Regulation of retinal vascular development by miR-23 and miR-27. (A) Experimental setup for retinal injections. LNA-anti-miRs were injected at P2 and retinal samples are collected at P6 for RNA, protein analyses, and flatmount staining. (B) Detection of miR-23∼27∼24 family members in the retina after LNA anti-miR treatment by real-time PCR with LNA-modified miRNA primers. (C) Vasculature of the retina at P6 after LNA anti-miR treatment at P2, as visualized by ICAM-2 (green) and GFAP (red) staining in flat mount preparation. Anti-scramble (Upper) and anti-miR-23/27 (Lower). Scale bar (Left): 100 μm. Scale bar (Middle and Right): 50 μm. Arrows point to the new retinal vascular sprouts. (D) Quantification of sprouting distance (μm) and vascular coverage of the retinal vasculature from 12 miR-23/27 anti-miR treated retinas compared with 12 scramble controls. P values are indicated. (E) Western blot analyses showing the up-regulation of miRs-23/27 target proteins Sprouty2, Sema6A, and Sema6D upon miRs-23/27 knockdown in P6 retinas.

Fig. 5.

Repression of laser-induced CNV by LNA-anti-miR-23/27. (A) Up-regulation miR-23∼27∼24 cluster members 7 d after laser injury in the eye as shown by real-time PCR using LNA-miRNA primers. P values are indicated. (B) Experimental setup for laser injury and retinal injections. Time points of laser injury, anti-miR injection, and sample isolation are denoted below the line. (C) Silencing of miR-23 and miR-27 in the retina/choroid/sclera by LNA-anti-miR injection shown by real-time PCR with LNA-miRNA primers. (D) Representative confocal images of ICAM-2 staining showing repression of CNV by LNA-anti-miR-23/27 compared with a scramble control. Scale bar: 50 μm. (E) ICAM-2 immunostaining of CNV lesion sections showing reduced neovascularization by LNA-anti-miR-23/27. Dashed lines: borders the CNV lesion. Scale bar: 50 μm. (F) Quantification of CNV area (μm²). P value is from the measurements of 36 control-injected retinas and 32 LNA-anti–miR-23/27 injected retinas.

Fig. 6.

A model for miRs-23/27 function in angiogenesis.

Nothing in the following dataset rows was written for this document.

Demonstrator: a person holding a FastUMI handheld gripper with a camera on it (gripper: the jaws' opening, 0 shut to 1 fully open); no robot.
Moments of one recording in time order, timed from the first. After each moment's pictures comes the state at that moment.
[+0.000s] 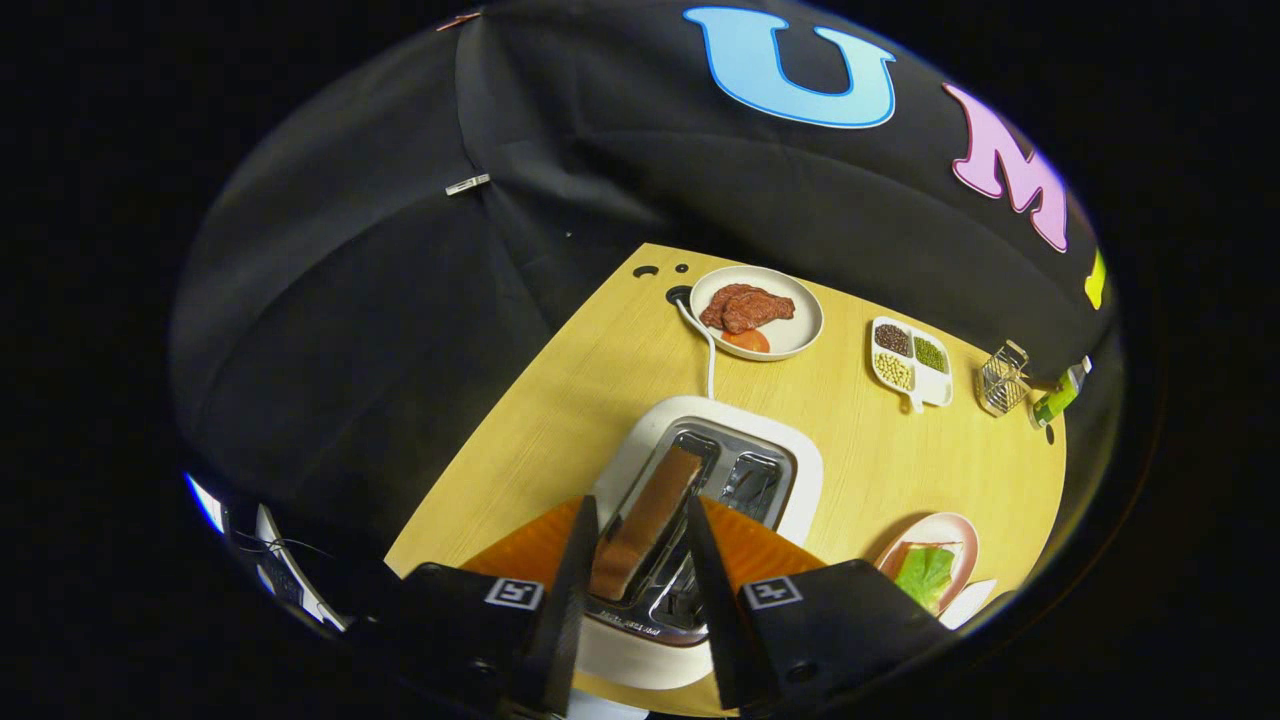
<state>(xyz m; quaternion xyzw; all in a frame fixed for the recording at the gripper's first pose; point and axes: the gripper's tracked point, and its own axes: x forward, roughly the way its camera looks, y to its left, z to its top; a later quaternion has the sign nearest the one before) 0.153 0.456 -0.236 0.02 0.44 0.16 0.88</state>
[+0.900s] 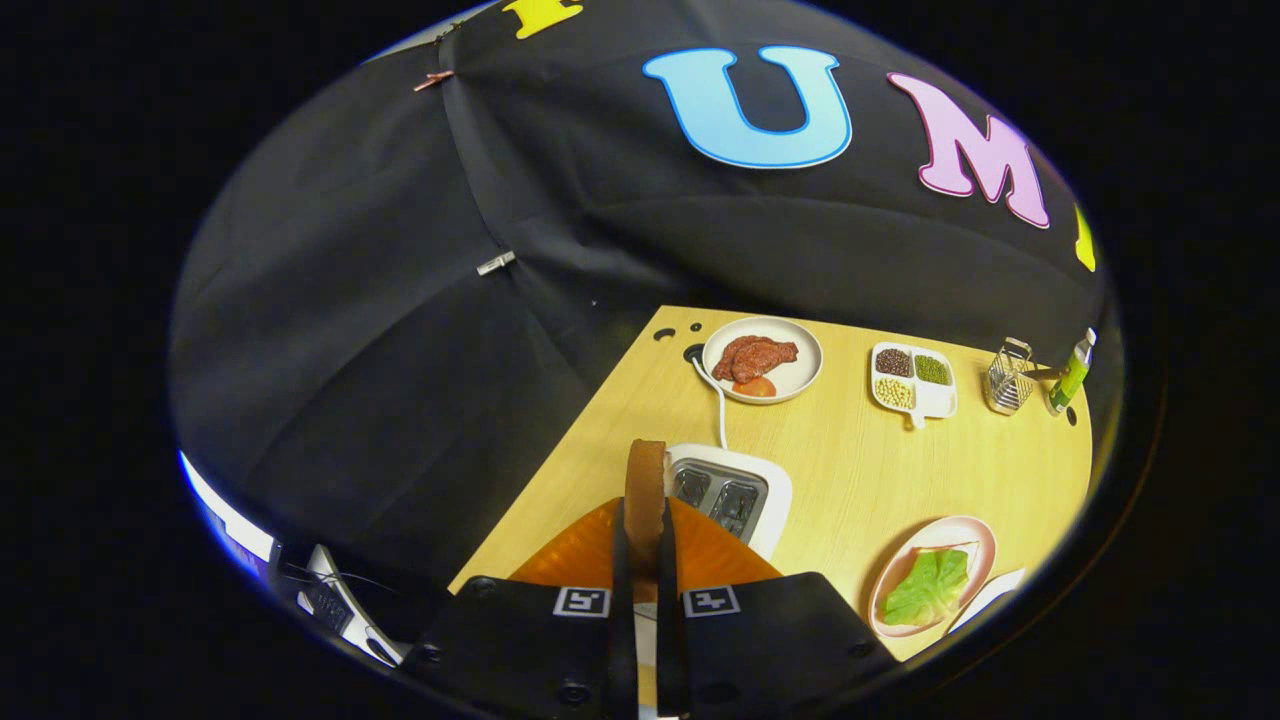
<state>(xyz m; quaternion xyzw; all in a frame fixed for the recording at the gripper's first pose) 0.146 0.425 -0.149 0.12 0.36 0.21 0.90</state>
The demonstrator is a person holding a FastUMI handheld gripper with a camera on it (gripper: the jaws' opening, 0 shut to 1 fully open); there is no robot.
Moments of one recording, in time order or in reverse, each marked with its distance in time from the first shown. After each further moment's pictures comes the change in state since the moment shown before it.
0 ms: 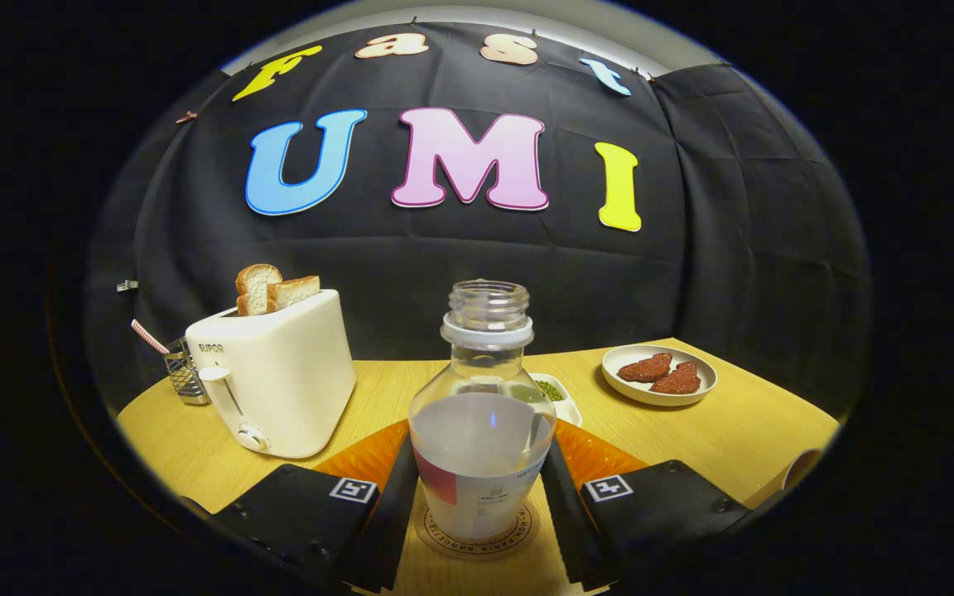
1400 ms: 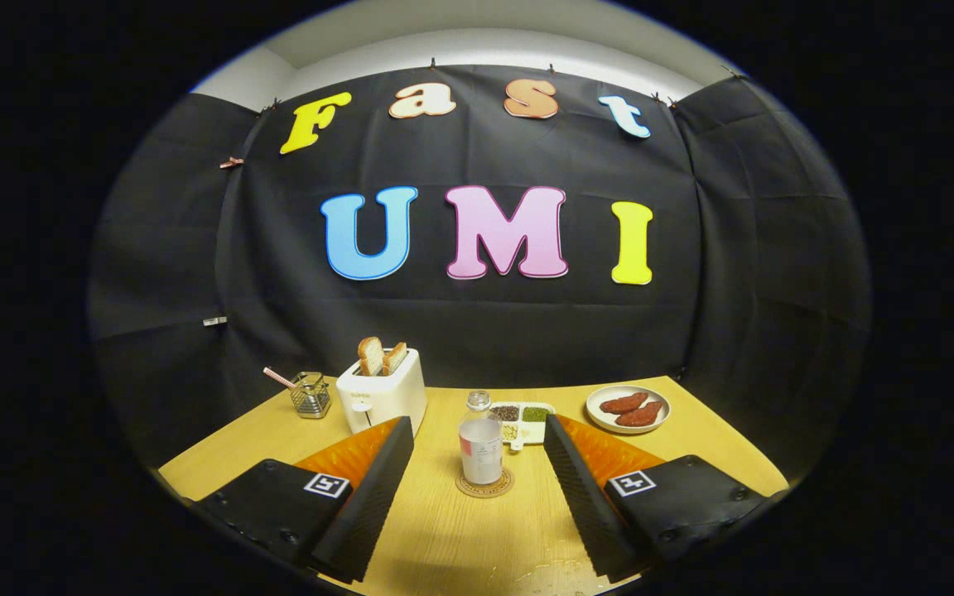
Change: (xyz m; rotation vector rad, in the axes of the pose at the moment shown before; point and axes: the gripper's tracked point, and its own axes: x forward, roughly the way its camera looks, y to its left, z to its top) arm -0.229 -0.038 0.142 -0.029 -0.055 0.199
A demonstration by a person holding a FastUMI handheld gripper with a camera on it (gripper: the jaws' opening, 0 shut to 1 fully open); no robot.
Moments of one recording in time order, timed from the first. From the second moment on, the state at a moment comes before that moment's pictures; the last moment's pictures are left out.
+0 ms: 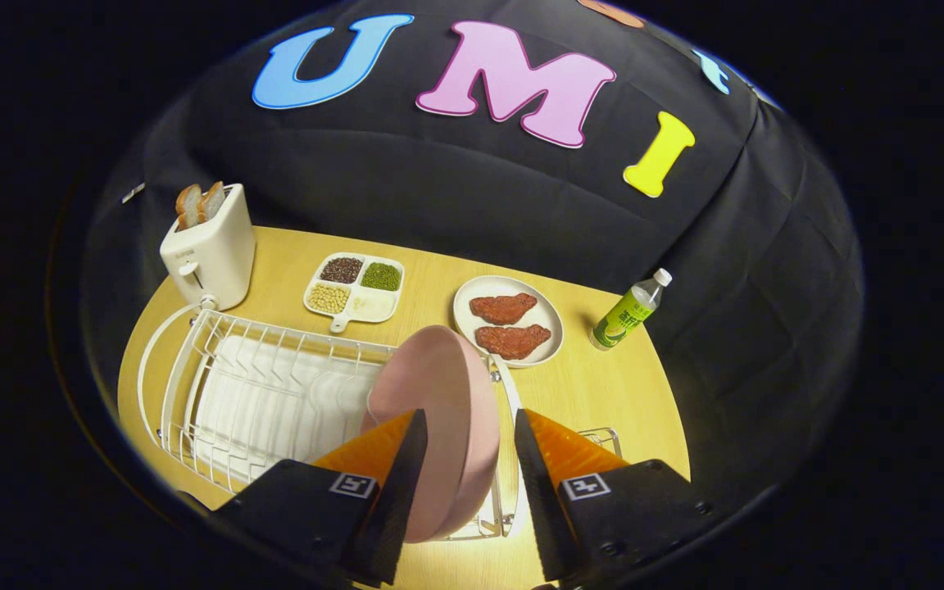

VEGF binds to its receptors and activates MAP and PI3K-AKT kinase signaling pathways in ECs, which in turn stimulates the transcription of genes involved in angiogenesis. miRs-23/27 from the miR-23∼27∼24 families promote angiogenesis by repressing their target proteins SPROUTY2 and SEMA6A, which negatively regulate Ras/MAPK signaling and VEGFR2 mediated signaling, respectively. Loss of miR-23/27 function diminishes MAPK and VEGFR2 signaling in response to VEGF, and thereby represses angiogenesis.